=== MATERIAL PROVIDED ===

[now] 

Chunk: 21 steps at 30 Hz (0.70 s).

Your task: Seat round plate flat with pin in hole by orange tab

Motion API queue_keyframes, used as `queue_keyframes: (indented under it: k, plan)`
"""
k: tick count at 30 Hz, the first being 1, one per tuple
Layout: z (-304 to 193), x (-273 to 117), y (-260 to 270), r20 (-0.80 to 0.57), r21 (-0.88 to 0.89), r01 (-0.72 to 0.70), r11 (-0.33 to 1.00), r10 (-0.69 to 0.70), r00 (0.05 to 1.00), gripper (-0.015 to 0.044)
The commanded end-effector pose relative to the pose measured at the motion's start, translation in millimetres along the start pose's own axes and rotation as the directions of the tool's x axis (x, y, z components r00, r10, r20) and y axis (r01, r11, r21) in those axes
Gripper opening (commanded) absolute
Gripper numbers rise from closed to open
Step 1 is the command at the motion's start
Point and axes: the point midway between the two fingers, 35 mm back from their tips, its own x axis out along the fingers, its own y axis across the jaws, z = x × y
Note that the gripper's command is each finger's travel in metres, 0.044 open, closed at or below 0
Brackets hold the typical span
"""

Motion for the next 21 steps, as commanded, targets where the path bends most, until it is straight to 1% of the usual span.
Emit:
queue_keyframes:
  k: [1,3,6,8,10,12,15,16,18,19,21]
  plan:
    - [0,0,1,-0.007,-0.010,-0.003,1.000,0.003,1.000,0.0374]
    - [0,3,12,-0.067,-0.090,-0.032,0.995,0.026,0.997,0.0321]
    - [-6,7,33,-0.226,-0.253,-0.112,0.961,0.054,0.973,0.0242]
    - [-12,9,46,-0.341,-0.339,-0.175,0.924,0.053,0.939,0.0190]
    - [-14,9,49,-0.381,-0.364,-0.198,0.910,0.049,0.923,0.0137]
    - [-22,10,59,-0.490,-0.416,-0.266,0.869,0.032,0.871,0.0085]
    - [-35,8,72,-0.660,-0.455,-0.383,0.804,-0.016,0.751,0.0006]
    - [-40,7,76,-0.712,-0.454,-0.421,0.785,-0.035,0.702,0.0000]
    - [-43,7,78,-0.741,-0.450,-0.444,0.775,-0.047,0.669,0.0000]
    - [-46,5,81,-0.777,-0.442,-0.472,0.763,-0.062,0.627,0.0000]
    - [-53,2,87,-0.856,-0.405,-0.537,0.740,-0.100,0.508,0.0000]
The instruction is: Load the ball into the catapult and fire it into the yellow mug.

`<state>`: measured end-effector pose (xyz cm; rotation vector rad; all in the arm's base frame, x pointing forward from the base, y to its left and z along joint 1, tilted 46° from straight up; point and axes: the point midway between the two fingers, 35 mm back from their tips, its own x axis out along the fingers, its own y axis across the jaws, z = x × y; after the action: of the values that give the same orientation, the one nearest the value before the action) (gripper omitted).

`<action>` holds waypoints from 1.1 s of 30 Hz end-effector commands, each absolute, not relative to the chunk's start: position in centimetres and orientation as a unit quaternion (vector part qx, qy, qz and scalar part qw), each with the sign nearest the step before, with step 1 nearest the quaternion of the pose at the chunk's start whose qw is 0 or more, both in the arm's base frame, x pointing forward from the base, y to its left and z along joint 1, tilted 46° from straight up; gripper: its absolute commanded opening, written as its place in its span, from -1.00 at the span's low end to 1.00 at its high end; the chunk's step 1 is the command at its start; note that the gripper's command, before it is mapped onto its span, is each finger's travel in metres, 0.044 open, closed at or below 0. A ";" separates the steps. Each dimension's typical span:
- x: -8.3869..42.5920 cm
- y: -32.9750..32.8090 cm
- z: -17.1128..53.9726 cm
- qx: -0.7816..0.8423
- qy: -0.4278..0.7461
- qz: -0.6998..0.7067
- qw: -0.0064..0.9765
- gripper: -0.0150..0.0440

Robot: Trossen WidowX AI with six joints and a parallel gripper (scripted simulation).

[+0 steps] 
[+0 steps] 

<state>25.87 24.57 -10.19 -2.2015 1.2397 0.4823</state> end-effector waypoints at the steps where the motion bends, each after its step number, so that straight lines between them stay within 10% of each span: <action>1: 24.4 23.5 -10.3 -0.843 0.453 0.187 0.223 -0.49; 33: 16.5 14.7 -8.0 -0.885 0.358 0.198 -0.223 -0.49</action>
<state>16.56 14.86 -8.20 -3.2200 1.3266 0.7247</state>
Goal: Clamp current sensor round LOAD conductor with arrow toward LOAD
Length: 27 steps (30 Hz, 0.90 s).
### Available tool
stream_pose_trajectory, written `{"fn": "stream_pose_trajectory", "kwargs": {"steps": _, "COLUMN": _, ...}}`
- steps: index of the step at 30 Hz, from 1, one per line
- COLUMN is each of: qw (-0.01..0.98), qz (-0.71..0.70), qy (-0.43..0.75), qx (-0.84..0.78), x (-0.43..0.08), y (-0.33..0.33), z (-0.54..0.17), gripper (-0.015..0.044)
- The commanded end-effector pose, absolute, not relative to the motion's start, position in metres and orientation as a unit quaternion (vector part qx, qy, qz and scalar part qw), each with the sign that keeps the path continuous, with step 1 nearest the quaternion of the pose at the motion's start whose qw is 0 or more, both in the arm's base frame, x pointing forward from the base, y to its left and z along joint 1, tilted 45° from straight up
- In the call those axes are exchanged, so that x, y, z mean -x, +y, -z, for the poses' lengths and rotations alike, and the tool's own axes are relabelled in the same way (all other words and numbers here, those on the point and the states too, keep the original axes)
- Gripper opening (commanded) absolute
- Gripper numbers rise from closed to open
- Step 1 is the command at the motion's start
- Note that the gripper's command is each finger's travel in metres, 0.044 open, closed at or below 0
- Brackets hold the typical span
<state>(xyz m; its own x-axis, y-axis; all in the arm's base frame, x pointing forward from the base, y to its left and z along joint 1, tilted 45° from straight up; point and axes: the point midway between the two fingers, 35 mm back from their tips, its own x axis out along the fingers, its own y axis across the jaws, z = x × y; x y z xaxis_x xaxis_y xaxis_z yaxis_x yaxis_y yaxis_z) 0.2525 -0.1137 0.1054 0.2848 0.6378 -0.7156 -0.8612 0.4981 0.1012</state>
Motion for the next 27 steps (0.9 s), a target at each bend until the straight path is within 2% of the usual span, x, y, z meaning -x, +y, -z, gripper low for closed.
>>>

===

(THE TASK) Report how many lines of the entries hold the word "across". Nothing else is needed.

(EXERCISE SOLUTION) 3